Btw, what is your current platform?
I am on Arch Linux, and I am on the latest development branch of Nim at the time of this writing.
I'm on Ubuntu 14.04, but with a more recent JVM (1.8.0_74-b02). Nim version is the last tagged release 0.15.2.
Regarding the repeating: You could simply use that other run.sh script and replace the java command by sbt run. Or if you want to avoid the load up time: Add addSbtPlugin("com.github.tkawachi" % "sbt-repeat" % "0.0.1") to the project/plugins.sbt and use repeat 100 run in the SBT shell.
just when I thought, that there won't be an error anymore, I got an error, but the stacktrace is weird:
> last compile:run
[debug] javaOptions: List(-Djava.library.path=src/native)
[info] Running scalanim.Main
java.lang.RuntimeException: Nonzero exit code returned from runner: 1
at scala.sys.package$.error(package.scala:27)
at sbt.BuildCommon$$anonfun$toError$1.apply(Defaults.scala:2128)
at sbt.BuildCommon$$anonfun$toError$1.apply(Defaults.scala:2128)
at scala.Option.foreach(Option.scala:236)
at sbt.BuildCommon$class.toError(Defaults.scala:2128)
at sbt.Defaults$.toError(Defaults.scala:39)
at sbt.Defaults$$anonfun$runTask$1$$anonfun$apply$46$$anonfun$apply$47.apply(Defaults.scala:769)
at sbt.Defaults$$anonfun$runTask$1$$anonfun$apply$46$$anonfun$apply$47.apply(Defaults.scala:767)
at scala.Function1$$anonfun$compose$1.apply(Function1.scala:47)
at sbt.$tilde$greater$$anonfun$$u2219$1.apply(TypeFunctions.scala:40)
at sbt.std.Transform$$anon$4.work(System.scala:63)
at sbt.Execute$$anonfun$submit$1$$anonfun$apply$1.apply(Execute.scala:228)
at sbt.Execute$$anonfun$submit$1$$anonfun$apply$1.apply(Execute.scala:228)
at sbt.ErrorHandling$.wideConvert(ErrorHandling.scala:17)
at sbt.Execute.work(Execute.scala:237)
at sbt.Execute$$anonfun$submit$1.apply(Execute.scala:228)
at sbt.Execute$$anonfun$submit$1.apply(Execute.scala:228)
at sbt.ConcurrentRestrictions$$anon$4$$anonfun$1.apply(ConcurrentRestrictions.scala:159)

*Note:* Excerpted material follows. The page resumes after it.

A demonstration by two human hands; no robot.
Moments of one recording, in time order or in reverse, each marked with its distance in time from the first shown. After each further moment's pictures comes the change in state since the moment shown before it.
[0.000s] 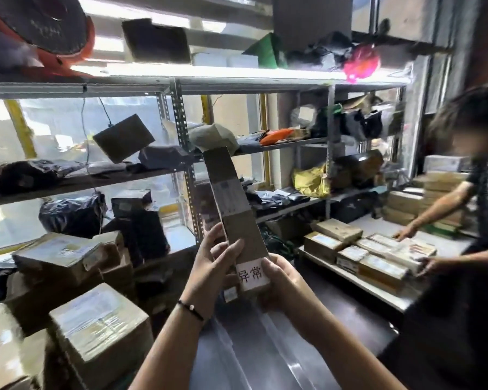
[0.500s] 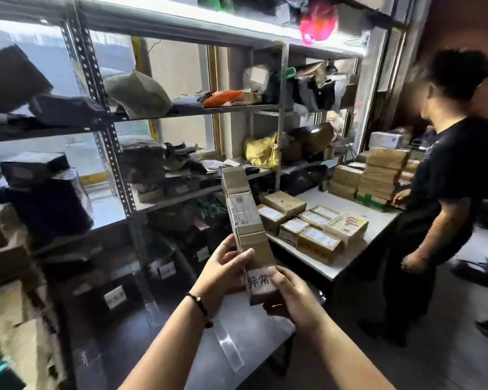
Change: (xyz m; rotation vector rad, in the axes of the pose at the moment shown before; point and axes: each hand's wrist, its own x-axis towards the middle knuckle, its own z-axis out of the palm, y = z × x) left_hand 0.034 -0.144 0.152 -0.047 -0.243 -0.327; right_hand -0.042 0.043 -0.195 -0.113 0.310 0.211
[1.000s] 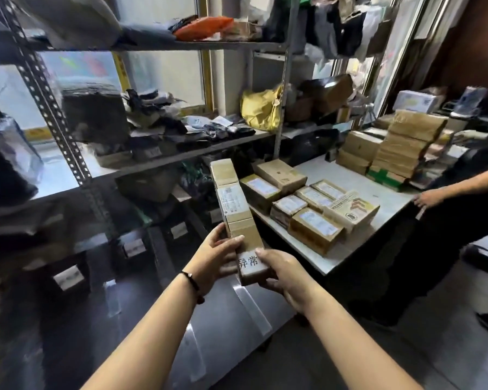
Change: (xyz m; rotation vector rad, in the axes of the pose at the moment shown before) left_hand 0.192 -0.102 0.019 -0.076 0.109 -0.212; right_hand 0.192 0.049 -0.119 -0.025 -0.053 0.309
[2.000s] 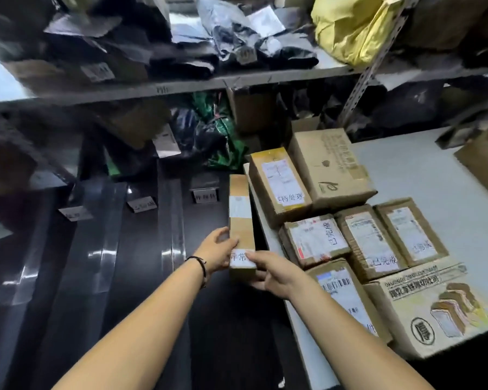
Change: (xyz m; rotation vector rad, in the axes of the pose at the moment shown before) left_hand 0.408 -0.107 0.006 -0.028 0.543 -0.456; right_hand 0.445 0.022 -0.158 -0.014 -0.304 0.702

at sbt.CompletionService$$anon$2.call(CompletionService.scala:28)
at java.util.concurrent.FutureTask.run(FutureTask.java:266)

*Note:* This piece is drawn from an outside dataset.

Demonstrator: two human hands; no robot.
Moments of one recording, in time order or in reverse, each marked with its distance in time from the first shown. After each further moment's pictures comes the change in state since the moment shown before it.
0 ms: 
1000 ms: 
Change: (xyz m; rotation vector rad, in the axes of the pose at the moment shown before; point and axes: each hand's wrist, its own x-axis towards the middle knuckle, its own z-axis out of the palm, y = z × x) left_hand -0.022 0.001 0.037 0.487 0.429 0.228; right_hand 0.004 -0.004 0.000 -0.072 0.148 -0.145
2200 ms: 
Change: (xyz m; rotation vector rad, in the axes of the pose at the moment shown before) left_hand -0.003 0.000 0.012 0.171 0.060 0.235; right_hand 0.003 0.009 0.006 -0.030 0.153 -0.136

at java.util.concurrent.Executors$RunnableAdapter.call(Executors.java:511)
at java.util.concurrent.FutureTask.run(FutureTask.java:266)
at java.util.concurrent.ThreadPoolExecutor.runWorker(ThreadPoolExecutor.java:1142)

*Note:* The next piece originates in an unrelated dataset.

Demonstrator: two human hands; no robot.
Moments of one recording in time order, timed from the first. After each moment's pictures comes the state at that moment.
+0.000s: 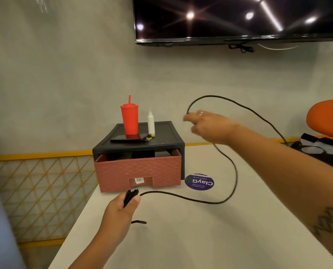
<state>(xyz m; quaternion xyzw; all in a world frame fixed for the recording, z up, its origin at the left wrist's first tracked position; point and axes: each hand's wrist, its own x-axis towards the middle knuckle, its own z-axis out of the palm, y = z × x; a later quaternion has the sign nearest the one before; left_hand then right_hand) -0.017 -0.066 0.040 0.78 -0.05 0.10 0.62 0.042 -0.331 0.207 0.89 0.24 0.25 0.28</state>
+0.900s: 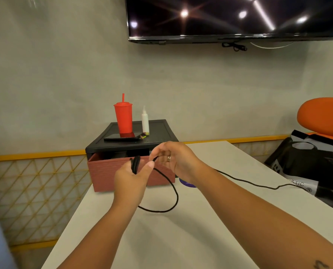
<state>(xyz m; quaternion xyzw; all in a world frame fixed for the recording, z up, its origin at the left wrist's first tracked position) -0.004 -0.116 0.094 0.76 -0.06 0.23 0.61 0.009 -0.248 0.131 0.65 0.19 0.02 -0.73</state>
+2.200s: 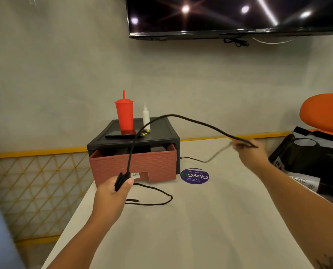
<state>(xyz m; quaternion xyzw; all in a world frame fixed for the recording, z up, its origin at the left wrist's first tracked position) -0.006 -0.067 0.059 0.81 -0.06 0.19 0.56 0.028 -0.431 0.090 0.83 -0.12 0.35 -0.43</state>
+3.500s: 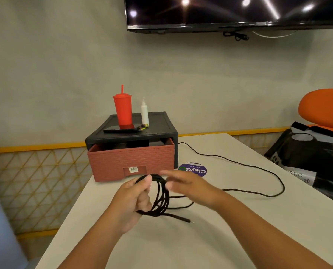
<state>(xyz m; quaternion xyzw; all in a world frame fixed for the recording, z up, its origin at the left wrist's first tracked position) -0.034 -0.099 0.061 0.59 -0.12 -0.11 0.79 -0.033 -0.279 0.063 0.85 0.19 0.00 -0.49</state>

at java.util.concurrent.ThreadPoolExecutor$Worker.run(ThreadPoolExecutor.java:617)
at java.lang.Thread.run(Thread.java:745)
It is all sbt classes, the main isn't even in the stacktrace at all. Maybe you know it better, but to me that very strange.
Yes, the traceback from within SBT indeed looks strange. To some degree this is a result of the forked VM. When running standalone or also with the pure Java example, there is no Java traceback at all, because the JVM segfaults straight away.
I was just stumbling over this comment:
There is one catchy situation in JNI code: when such a code blocks SIGSEGV signal e.g. because it blocks all signals (quite common approach in threaded C code how to ensure that only main thread will process signals) AND it calls 'back' Java VM (aka callback) then it can result in quite random SIGSEGV-triggered aborting of the process. And there is virtually nothing wrong - SIGSEGV is actually triggered by Java VM in order to detect certain conditions in memory (it acts as memory barrier … etc) and it expects that such a signal will be handled by Java VM. Unfortunately when SIGSEGV is blocked, then 'standard' SIGSEGV reaction is triggered => VM process crashes.
I have no idea how signal handling works in detail and will have to read up on it, but maybe something along the lines: The JVM trying to "communicate memory barriers via SIGSEGV" (wtf?) and the Nim signal handler catching it. Is there an easy way to test this? Like disabling Nim's signal handler altogether?